On Mar 3, 2016, at 12:02 AM, Luke Hollis notifications@github.com wrote:

Also, thoughts on a group of a few Latin authors that we might start with? Eventually, it'd be great to extend this graph to include the authors of all the documents available throug h the fr ontend reading interface.

lukehollis commented 8 years ago

Pat, that sounds great! Would love the list of articles. Here's what I've got so far: https://github.com/lukehollis/augustan-era-intertext/blob/master/intertext.py

This is somewhat how I imagine the text_reuse module might be used by a programmer interested in studying intertextuality between classical authors. In the Intertext class, I load a bunch of documents from a few authors and then make a new instantiation of the TextReuse class for each document-to-document comparison. Then I save the resulting comparison objects into a mongo collection so I can query them later--so long as the comparison has a levenshtein distance ratio above 0.6; in the past when I tried saving everything, I generated tons of data that slowed down my queries after running it. 0.6 is an arbitrary distinction--and should be lower when we figure out how to better compare across languages.

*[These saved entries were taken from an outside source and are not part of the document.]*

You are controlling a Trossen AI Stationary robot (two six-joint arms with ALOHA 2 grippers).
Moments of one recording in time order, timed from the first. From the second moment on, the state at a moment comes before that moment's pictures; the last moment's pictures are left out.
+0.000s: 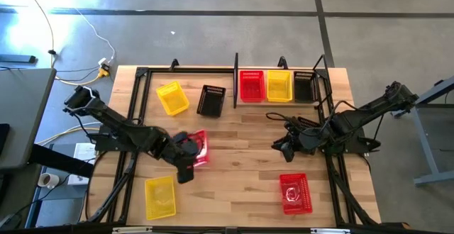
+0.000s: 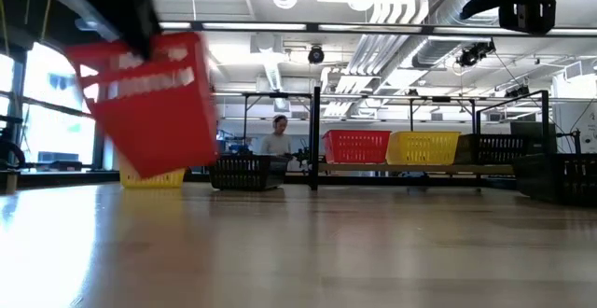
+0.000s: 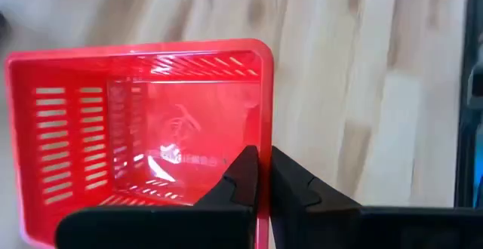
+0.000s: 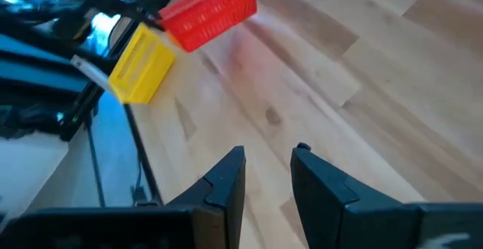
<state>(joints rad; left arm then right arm) -0.34 1.39 0.99 -0.64 -0.24 -0.67 0.44 1.01 0.85 -0.54 0.33 1.12</state>
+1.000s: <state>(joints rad) 0.21 1.39 1.30 -0.27 -0.22 0.05 0.31 0.99 0.85 -0.44 0.86 0.84</state>
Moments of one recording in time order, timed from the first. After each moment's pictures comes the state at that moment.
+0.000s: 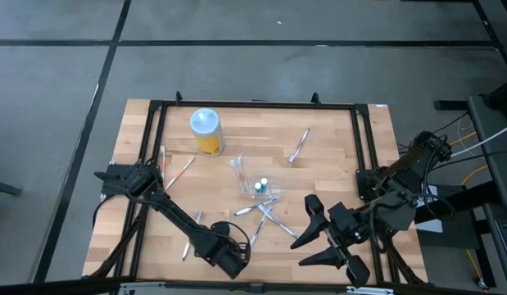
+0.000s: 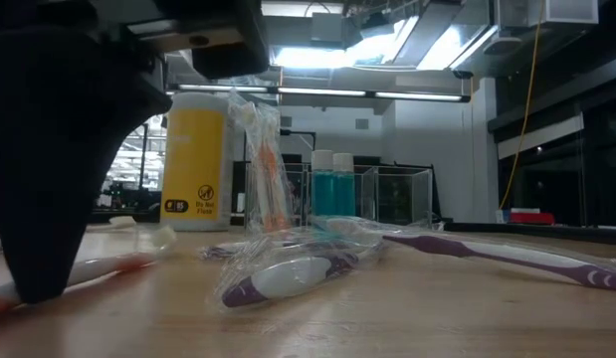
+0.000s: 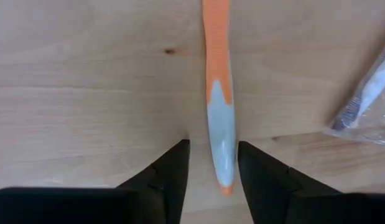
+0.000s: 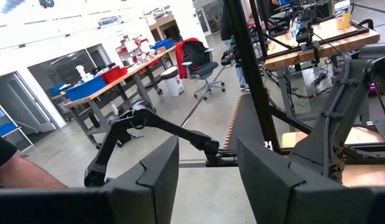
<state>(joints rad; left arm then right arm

Otherwise, since string comparison is CPU-intensive, I imagine programmers being much happier with using simple multiprocessing. I'll let the intertext module I linked above as is run overnight and post results when it finishes.

For the text_reuse module, how much should we include in cltk core for data export / visualization versus relying on programmers to write their own scripts? I can see a lot of possibilities both ways.

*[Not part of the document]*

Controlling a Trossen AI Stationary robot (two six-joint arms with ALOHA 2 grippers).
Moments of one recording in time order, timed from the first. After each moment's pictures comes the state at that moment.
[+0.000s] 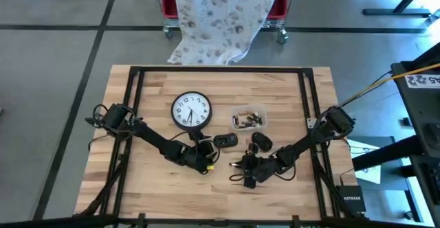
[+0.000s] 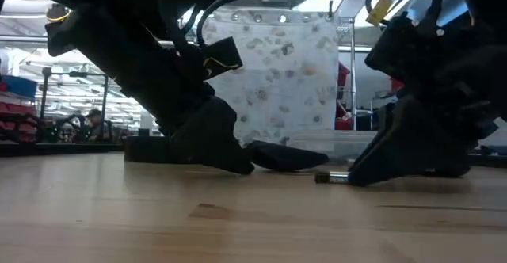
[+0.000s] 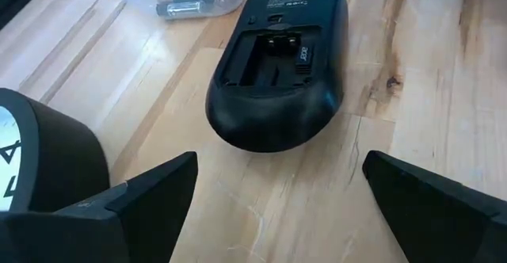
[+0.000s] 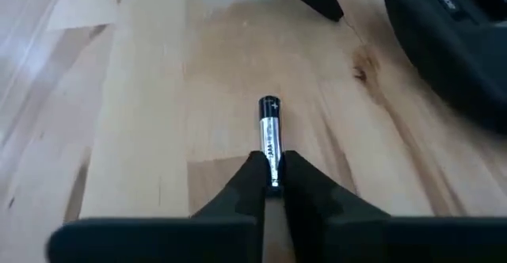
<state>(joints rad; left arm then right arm) -0.41 1.95 0.94 0.07 -0.76 -0.41 0.56 1.88 0.68 0.36 0.47 0.53</state>
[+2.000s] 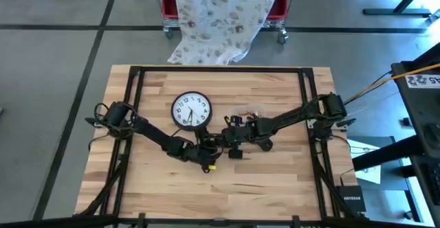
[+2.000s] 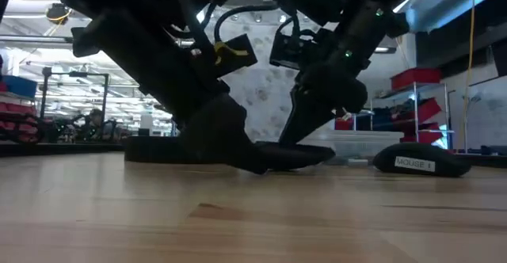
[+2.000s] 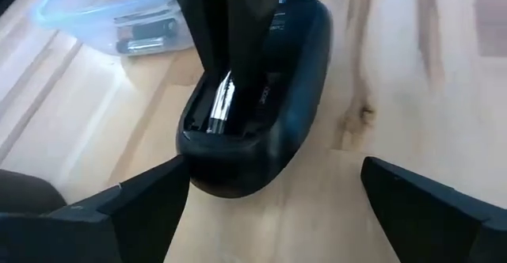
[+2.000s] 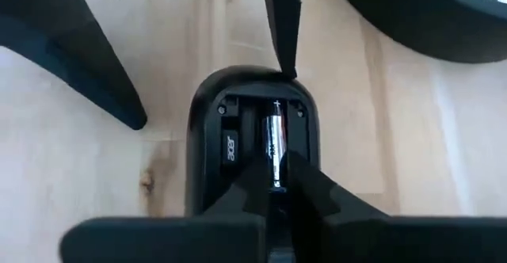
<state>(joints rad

kylepjohnson commented 8 years ago

Haven't followed all the details of this thread, but chiming in on one point:

For the text_reuse module, how much should we include in cltk core for data export / visualization versus relying on programmers to write their own scripts? I can see a lot of possibilities both ways.

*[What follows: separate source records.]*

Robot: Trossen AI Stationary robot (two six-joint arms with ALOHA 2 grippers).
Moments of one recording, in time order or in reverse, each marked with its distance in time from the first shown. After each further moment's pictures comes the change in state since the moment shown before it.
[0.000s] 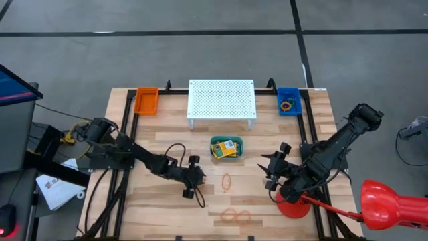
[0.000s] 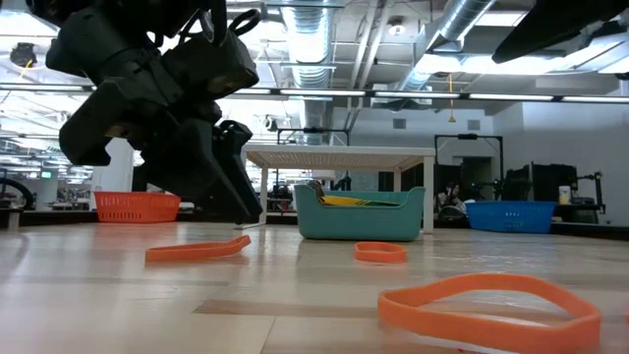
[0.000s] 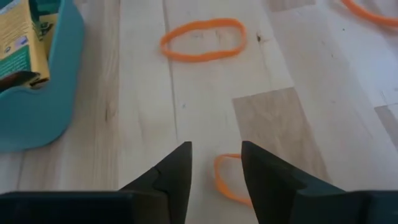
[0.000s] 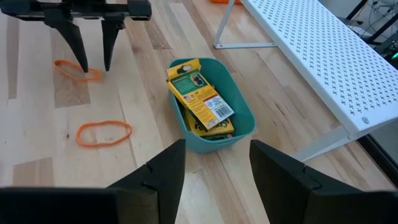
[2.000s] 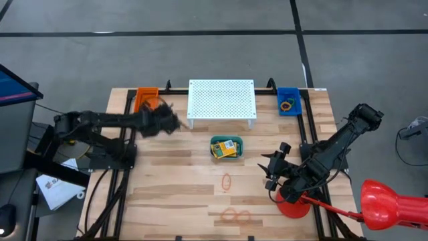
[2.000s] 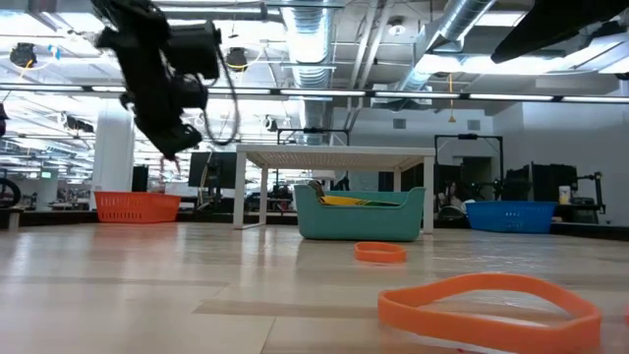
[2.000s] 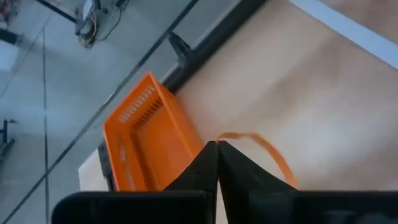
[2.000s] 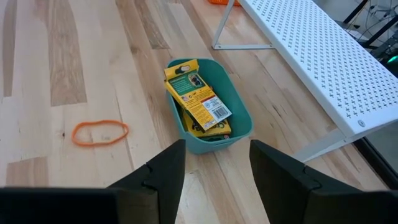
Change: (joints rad) left arm 0.679 -0.446 -0.001 -0.911 -0.601 -0.326; right arm -0.001 0.000 0.000 -0.002 0.007 -0.019
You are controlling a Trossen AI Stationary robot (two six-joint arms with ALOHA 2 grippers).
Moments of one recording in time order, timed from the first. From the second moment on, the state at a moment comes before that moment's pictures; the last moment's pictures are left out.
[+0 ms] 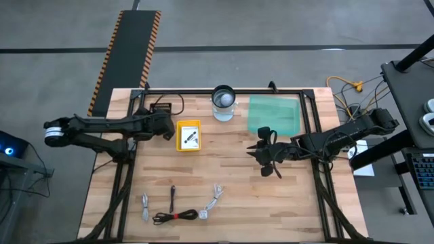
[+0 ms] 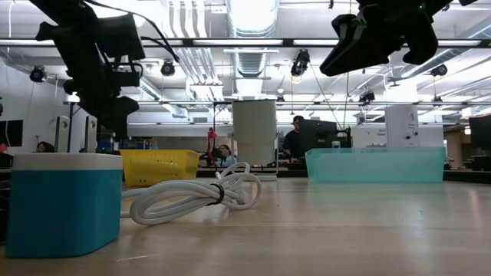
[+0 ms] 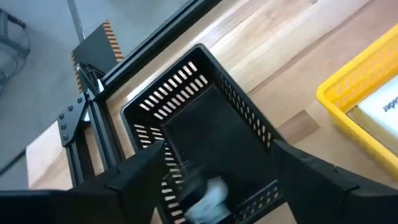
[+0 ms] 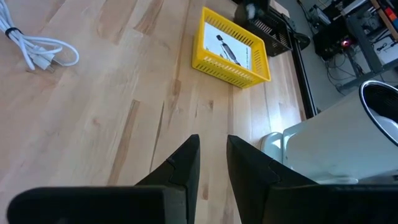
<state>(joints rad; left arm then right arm) 0.22 1.06 0.63 -0.79 -0.73 -0.56 0.27 1.21 0.75 -0.21 0.44 -0.26</state>
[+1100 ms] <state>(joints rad) -0.33 1.35 0.68 0.17 0.03 -0.13 0.27 1.21 0.74 -0.21 0.44 -0.24</state>
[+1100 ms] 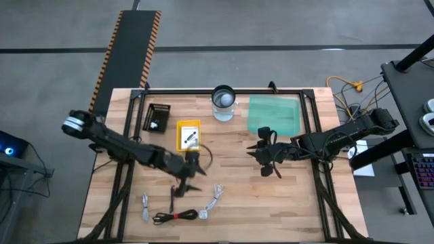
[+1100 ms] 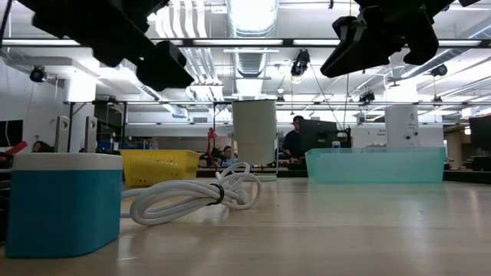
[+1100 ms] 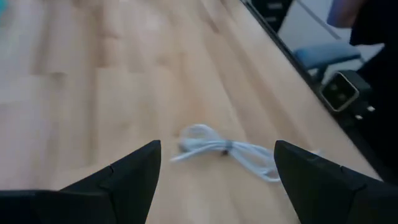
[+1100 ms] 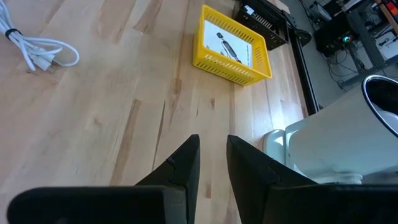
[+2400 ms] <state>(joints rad) -0.60 1.77 0.88 0.20 -0.09 -0.26 0.27 1.21 0.74 -0.20 0.44 -0.21</state>
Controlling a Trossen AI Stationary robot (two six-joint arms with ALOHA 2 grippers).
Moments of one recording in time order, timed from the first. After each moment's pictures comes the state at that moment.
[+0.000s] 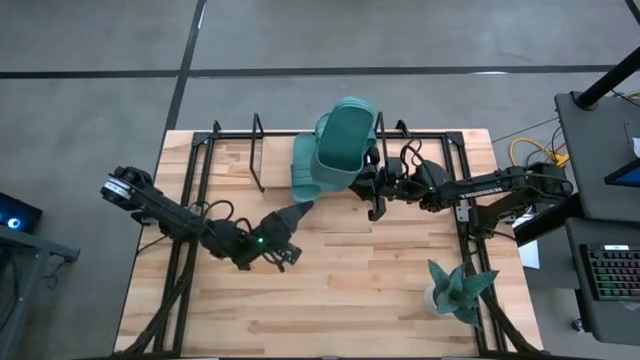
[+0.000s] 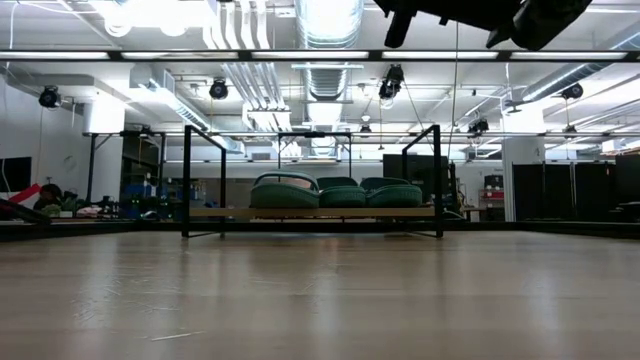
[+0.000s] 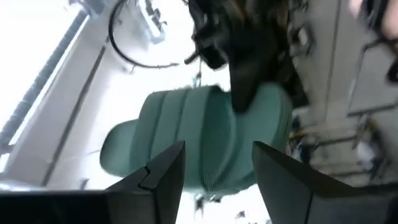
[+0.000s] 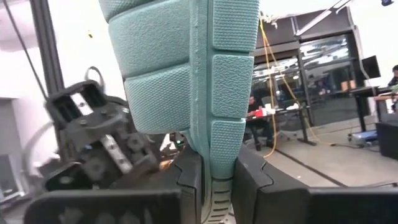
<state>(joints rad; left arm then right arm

I am not dogmatic about it, but I am hesitant to put visualization code in the core software. In the website, I'll leave it for Luke to judge. My only word of advice would be to try one's best to make this flexible for other corpora and languages.

DrBronzeAge commented 8 years ago

Sorry I dropped out of sight there for the weekend. Going back up the chain: @kylepjohnson that (https://github.com/DrBronzeAge/LatinIntertextFinder_Alpha) is the repo where I dumped this stuff, but it really was just a code dump. More notebook than module. That project went in multiple directions, and the intertext finder was only one part of it. I'm still cleaning it up and refactoring it to be half-way re-usable, but it probably won't make anyone's eyes bleed now.

@lukehollis As for the visualization stuff, I'm not entirely sure I understand how the chord diagram would work in this case. Would we be trying to follow a phase/phrases through a host of different authors and works?

A quick googling shows me that there is at least one implementation of hive plots for d3. They hew a little closer to how I think about these questions (we read things from beginning to end, so arranging sentences on a linear axis makes a lot of sense).

I've never used meteor, (nor even looked at the CLTK front end, if I'm being honest) but I could make a d3 template that will take an edge list of the kind I made for R and spit out a nice-ish hive plot, if that's what you're asking.

lukehollis commented 8 years ago

@DrBronzeAge, wow, that looks excellent! I'll check out the data format included on that example and get some example data looking like that. Do you have any authors you're interested in that I should include? Our text_reuse module is running much faster (~300x) thanks to @ferthalangur, so we can start adding authors iteratively here without too much trouble.

kylepjohnson commented 8 years ago

@ferthalangur 300x! :open_mouth:

lukehollis commented 8 years ago

Should've been 300%--my bad!

ferthalangur commented 8 years ago

I thought 300x would look a lot better on my annual performance review. :)

kylepjohnson commented 8 years ago

I think we've moved on from this issue, however we aren't liable of forgetting the concept, so I'm going to close this for now. Please re-open or make a new, more specific ticket as you see fit.